== Segment start ==

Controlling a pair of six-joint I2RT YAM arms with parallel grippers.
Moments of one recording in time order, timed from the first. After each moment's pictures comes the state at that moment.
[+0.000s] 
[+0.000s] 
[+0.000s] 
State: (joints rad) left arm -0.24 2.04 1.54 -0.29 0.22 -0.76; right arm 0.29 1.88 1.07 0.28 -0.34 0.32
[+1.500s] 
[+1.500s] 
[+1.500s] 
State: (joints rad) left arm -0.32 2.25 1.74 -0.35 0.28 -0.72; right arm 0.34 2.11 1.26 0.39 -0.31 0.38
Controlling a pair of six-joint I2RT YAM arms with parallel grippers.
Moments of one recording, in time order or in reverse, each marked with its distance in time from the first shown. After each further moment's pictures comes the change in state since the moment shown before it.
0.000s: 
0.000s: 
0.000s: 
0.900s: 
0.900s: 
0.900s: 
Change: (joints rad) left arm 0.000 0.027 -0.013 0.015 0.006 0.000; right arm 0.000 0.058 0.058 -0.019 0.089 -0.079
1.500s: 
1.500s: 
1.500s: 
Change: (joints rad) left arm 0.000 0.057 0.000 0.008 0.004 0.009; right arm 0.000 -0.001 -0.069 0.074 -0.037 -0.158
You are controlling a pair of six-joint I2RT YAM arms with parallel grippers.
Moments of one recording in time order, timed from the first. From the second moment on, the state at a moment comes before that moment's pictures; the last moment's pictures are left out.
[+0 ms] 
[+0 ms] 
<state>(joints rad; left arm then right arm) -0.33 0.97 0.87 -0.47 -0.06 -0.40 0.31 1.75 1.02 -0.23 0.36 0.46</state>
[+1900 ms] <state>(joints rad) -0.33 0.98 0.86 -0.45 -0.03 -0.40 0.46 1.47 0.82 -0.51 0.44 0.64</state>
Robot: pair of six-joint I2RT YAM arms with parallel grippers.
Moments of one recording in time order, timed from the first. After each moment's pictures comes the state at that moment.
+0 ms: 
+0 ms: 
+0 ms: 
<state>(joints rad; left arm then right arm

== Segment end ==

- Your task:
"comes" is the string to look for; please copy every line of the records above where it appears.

- Solution for this problem:
Moments of one recording in time order, timed from the first. After each moment's pictures comes the state at that moment.
Moments of one recording, in time order or in reverse, each marked with its distance in time from the first shown. After each further moment's pictures comes the change in state since the moment shown before it.
Moments of one recording in time order, timed from the first. From the second moment on, the state at a moment comes before that moment's pictures; the last moment's pictures are left out.
Moments of one recording in time order, timed from the first. After each moment's pictures comes the state at that moment.

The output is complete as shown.